» **RECORDS FOR THE EXERCISE**:
◆ ◆ ◆

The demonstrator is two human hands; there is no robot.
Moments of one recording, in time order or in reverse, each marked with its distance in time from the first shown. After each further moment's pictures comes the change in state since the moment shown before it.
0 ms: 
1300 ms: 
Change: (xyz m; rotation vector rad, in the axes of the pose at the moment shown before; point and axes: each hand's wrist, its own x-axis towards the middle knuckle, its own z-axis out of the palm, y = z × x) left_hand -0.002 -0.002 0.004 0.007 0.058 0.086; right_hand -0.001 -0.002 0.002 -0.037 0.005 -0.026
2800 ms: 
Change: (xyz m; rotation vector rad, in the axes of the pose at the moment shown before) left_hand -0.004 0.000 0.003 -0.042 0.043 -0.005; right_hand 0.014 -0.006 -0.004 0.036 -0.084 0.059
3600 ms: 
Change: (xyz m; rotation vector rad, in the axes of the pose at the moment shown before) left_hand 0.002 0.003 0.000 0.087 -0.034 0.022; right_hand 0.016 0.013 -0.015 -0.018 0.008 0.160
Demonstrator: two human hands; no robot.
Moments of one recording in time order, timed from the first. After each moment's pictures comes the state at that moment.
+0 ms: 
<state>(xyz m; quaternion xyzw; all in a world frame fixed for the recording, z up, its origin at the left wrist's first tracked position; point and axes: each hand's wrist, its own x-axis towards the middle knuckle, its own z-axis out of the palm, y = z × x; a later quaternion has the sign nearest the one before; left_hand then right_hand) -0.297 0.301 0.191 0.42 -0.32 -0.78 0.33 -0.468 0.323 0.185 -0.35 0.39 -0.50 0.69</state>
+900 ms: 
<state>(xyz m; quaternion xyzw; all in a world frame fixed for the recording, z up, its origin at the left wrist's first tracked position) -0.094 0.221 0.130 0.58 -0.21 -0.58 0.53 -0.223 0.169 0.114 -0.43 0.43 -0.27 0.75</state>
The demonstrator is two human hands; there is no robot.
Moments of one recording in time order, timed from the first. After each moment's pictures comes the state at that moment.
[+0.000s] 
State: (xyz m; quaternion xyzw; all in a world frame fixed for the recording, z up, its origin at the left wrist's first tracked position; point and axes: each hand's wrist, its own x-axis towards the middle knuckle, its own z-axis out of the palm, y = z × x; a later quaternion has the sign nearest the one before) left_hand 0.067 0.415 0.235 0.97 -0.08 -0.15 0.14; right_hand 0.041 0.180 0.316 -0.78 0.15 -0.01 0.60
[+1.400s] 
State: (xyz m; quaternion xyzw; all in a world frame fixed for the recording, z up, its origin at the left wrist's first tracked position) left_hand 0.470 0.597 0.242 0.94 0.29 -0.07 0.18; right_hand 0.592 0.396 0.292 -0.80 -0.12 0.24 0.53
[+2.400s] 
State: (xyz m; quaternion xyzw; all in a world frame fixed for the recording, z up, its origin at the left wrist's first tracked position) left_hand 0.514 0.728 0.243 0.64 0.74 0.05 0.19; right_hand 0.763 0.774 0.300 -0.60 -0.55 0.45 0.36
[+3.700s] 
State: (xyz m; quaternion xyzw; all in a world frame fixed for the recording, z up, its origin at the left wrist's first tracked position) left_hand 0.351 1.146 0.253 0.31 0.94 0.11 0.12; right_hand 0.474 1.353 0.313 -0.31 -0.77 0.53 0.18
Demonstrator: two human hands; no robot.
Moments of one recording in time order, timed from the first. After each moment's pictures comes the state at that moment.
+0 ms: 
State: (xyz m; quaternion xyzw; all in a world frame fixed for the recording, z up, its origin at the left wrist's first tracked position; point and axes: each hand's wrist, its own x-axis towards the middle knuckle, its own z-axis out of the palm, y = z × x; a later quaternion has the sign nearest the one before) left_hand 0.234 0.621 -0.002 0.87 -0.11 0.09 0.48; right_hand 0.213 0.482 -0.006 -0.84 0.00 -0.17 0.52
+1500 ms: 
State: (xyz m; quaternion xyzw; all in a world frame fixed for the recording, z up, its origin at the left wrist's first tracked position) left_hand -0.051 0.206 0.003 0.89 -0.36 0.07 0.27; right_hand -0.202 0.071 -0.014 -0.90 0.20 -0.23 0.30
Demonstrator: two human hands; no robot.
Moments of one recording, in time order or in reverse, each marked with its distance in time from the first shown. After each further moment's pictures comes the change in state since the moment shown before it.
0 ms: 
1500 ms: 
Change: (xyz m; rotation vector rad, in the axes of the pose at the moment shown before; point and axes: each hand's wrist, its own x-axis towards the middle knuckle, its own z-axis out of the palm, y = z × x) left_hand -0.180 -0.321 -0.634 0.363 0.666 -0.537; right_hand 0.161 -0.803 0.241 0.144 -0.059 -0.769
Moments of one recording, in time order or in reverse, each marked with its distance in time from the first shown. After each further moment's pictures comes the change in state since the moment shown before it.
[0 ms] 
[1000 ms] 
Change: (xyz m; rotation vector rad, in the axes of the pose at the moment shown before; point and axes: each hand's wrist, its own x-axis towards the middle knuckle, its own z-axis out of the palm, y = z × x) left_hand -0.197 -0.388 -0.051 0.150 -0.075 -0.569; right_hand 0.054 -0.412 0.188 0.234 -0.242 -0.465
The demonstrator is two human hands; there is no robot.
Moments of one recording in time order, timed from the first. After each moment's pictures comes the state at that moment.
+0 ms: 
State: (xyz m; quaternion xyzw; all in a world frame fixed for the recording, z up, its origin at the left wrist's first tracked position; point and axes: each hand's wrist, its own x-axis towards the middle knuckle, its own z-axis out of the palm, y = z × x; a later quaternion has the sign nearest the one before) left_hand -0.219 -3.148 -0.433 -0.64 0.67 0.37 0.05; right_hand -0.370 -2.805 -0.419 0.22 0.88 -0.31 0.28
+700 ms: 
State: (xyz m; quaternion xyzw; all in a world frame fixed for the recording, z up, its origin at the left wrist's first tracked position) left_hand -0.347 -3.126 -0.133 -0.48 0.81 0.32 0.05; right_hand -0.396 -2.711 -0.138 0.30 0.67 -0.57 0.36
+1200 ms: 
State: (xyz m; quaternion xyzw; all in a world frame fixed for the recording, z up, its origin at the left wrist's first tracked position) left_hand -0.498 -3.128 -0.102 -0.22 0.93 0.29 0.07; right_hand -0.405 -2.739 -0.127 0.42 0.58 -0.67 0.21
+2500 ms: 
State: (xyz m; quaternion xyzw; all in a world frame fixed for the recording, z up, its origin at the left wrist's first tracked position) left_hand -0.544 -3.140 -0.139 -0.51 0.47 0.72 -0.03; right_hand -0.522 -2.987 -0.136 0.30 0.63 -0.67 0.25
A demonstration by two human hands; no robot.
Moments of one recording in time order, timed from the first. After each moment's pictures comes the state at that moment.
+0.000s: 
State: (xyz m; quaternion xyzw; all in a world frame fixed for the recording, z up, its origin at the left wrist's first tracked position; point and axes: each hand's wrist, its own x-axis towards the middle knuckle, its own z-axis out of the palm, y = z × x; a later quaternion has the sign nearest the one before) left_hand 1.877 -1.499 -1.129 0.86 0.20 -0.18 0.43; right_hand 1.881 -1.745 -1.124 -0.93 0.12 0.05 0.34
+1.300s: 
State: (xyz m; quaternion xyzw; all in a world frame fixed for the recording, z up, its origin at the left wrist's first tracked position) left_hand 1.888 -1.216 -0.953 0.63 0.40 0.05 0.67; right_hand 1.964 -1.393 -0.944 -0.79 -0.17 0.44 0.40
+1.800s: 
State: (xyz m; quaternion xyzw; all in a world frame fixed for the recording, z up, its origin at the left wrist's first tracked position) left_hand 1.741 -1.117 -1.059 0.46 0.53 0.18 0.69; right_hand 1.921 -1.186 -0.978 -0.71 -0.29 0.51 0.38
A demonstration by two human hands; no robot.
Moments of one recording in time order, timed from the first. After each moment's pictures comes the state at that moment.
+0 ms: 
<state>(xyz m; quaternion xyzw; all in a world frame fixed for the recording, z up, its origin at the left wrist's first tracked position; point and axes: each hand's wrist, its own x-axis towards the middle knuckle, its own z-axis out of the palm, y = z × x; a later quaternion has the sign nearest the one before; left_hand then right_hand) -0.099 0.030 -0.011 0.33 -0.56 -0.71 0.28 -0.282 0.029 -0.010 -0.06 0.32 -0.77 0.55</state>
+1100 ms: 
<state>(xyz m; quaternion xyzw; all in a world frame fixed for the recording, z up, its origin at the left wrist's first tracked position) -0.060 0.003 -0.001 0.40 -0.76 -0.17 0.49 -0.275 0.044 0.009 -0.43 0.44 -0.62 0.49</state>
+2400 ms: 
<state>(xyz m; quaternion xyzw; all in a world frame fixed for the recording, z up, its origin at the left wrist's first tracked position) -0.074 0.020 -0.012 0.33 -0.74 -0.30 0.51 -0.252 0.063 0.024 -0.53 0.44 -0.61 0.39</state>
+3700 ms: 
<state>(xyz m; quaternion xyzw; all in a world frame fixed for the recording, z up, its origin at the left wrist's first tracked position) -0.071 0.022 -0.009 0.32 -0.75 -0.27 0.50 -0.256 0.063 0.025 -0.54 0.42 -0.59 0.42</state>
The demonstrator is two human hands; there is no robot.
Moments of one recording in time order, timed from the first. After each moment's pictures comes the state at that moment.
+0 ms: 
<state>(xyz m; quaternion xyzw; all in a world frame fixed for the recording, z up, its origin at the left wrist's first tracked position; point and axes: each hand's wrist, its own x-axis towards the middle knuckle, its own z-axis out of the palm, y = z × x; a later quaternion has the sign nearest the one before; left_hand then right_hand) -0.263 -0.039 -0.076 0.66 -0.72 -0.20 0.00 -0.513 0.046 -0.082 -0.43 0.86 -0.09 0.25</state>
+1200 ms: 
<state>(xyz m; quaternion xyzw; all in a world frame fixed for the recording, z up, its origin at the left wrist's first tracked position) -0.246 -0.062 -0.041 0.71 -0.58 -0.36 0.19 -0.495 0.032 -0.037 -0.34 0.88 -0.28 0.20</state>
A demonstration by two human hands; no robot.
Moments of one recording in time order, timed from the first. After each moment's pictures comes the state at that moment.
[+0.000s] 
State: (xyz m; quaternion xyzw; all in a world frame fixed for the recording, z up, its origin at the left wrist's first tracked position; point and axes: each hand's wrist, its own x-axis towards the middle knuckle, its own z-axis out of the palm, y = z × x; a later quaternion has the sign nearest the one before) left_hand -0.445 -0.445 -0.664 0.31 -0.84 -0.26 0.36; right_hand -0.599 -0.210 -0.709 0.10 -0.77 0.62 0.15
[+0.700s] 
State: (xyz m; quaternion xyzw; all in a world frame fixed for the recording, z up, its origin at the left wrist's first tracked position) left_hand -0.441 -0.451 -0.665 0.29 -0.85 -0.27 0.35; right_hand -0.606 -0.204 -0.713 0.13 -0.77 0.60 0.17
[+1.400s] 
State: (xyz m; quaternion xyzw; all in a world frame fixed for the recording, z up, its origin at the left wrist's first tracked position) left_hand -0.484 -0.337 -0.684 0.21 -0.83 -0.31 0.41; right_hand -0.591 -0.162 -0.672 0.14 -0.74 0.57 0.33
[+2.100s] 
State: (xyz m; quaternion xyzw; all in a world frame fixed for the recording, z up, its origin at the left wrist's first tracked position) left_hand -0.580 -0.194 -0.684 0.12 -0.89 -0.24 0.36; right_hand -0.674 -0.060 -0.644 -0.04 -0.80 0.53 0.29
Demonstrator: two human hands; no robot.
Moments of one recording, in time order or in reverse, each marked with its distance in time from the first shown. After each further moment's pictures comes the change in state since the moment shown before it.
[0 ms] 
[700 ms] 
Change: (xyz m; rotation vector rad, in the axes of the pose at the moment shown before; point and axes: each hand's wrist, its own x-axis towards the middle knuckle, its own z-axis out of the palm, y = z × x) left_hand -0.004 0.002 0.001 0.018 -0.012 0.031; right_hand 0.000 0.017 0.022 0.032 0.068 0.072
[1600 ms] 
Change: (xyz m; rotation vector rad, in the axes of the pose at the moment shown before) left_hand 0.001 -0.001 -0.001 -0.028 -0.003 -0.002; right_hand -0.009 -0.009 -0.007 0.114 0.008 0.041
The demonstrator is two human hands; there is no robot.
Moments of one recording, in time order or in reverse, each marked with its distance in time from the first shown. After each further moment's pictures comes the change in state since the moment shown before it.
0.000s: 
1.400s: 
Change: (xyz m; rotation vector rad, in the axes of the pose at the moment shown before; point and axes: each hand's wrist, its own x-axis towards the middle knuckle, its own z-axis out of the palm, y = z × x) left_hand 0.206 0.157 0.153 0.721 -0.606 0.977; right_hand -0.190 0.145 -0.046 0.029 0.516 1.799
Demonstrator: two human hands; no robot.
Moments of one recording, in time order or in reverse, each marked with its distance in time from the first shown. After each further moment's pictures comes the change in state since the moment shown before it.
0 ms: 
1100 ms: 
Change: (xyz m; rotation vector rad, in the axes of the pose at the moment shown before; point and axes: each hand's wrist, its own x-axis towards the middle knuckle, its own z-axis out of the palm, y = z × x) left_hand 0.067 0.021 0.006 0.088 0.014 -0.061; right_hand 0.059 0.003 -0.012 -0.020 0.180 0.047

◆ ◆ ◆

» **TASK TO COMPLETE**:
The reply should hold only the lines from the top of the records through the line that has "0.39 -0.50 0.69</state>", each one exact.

» **ANSWER BELOW**:
The demonstrator is two human hands; there is no robot.
Moments of one recording, in time order or in reverse, each marked with its distance in time from the first shown. After each further moment's pictures comes the change in state since the moment shown before it.
0 ms: 
1300 ms: 
Change: (xyz m; rotation vector rad, in the axes of the pose at the moment shown before; point and axes: each hand's wrist, its own x-axis towards the middle knuckle, its own z-axis out of the palm, y = z × x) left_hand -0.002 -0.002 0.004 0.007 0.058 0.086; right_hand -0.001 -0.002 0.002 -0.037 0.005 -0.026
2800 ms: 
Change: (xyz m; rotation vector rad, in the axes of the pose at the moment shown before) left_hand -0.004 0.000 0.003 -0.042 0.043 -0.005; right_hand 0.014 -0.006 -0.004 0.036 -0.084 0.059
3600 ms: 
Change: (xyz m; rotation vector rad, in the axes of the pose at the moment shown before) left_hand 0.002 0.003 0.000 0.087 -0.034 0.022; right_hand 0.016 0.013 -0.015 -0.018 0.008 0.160
Demonstrator: two human hands; no robot.
Moments of one recording in time order, timed from the first. After each moment's pictures comes the state at that moment.
+0 ms: 
<state>(xyz m; quaternion xyzw; all in a world frame fixed for the recording, z up, its origin at the left wrist's first tracked position; point and axes: each hand's wrist, its own x-axis towards the middle knuckle, its own z-axis out of the palm, y = z × x; a later quaternion has the sign nearest the one before; left_hand then right_hand) -0.297 0.301 0.191 0.42 -0.32 -0.78 0.33 -0.468 0.323 0.185 -0.35 0.39 -0.50 0.69</state>

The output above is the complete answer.